Problem details> Would you return all of this data exactly, leaving nothing out?

Supplied data>
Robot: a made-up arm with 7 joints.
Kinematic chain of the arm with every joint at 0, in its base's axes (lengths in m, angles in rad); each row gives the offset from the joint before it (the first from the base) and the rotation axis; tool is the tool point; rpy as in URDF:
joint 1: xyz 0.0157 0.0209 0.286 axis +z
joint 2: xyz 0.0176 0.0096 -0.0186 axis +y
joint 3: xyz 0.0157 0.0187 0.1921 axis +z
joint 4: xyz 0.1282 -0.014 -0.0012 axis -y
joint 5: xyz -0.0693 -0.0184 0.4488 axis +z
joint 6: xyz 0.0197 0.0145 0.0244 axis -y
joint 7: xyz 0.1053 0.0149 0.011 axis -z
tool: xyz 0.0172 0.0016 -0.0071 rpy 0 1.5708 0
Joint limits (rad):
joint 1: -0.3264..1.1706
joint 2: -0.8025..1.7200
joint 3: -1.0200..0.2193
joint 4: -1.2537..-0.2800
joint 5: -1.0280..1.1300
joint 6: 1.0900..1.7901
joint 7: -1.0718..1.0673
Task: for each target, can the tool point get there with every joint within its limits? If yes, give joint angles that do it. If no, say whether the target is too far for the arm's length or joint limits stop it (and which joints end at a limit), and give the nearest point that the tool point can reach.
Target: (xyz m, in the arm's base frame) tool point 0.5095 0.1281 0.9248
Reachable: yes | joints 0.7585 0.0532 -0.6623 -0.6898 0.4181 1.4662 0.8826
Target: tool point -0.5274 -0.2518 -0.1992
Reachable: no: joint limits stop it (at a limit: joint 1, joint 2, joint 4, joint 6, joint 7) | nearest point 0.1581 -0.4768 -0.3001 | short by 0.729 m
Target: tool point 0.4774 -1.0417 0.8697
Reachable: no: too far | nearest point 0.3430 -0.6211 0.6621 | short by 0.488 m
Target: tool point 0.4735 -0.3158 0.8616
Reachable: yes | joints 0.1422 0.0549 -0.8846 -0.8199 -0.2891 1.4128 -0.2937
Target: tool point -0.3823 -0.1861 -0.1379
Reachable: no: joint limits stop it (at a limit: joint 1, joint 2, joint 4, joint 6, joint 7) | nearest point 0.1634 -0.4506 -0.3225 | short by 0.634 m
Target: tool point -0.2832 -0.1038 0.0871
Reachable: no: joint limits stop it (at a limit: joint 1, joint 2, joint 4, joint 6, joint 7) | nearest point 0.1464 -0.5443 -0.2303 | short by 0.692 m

Answer>
Robot: a made-up arm with 7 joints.
Kinematic chain of the arm with every joint at 0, in its base's axes (lengths in m, angles in rad); each row gives the offset from the joint before it (the first from the base) and the rotation axis; tool is the tool point; rpy as in URDF:
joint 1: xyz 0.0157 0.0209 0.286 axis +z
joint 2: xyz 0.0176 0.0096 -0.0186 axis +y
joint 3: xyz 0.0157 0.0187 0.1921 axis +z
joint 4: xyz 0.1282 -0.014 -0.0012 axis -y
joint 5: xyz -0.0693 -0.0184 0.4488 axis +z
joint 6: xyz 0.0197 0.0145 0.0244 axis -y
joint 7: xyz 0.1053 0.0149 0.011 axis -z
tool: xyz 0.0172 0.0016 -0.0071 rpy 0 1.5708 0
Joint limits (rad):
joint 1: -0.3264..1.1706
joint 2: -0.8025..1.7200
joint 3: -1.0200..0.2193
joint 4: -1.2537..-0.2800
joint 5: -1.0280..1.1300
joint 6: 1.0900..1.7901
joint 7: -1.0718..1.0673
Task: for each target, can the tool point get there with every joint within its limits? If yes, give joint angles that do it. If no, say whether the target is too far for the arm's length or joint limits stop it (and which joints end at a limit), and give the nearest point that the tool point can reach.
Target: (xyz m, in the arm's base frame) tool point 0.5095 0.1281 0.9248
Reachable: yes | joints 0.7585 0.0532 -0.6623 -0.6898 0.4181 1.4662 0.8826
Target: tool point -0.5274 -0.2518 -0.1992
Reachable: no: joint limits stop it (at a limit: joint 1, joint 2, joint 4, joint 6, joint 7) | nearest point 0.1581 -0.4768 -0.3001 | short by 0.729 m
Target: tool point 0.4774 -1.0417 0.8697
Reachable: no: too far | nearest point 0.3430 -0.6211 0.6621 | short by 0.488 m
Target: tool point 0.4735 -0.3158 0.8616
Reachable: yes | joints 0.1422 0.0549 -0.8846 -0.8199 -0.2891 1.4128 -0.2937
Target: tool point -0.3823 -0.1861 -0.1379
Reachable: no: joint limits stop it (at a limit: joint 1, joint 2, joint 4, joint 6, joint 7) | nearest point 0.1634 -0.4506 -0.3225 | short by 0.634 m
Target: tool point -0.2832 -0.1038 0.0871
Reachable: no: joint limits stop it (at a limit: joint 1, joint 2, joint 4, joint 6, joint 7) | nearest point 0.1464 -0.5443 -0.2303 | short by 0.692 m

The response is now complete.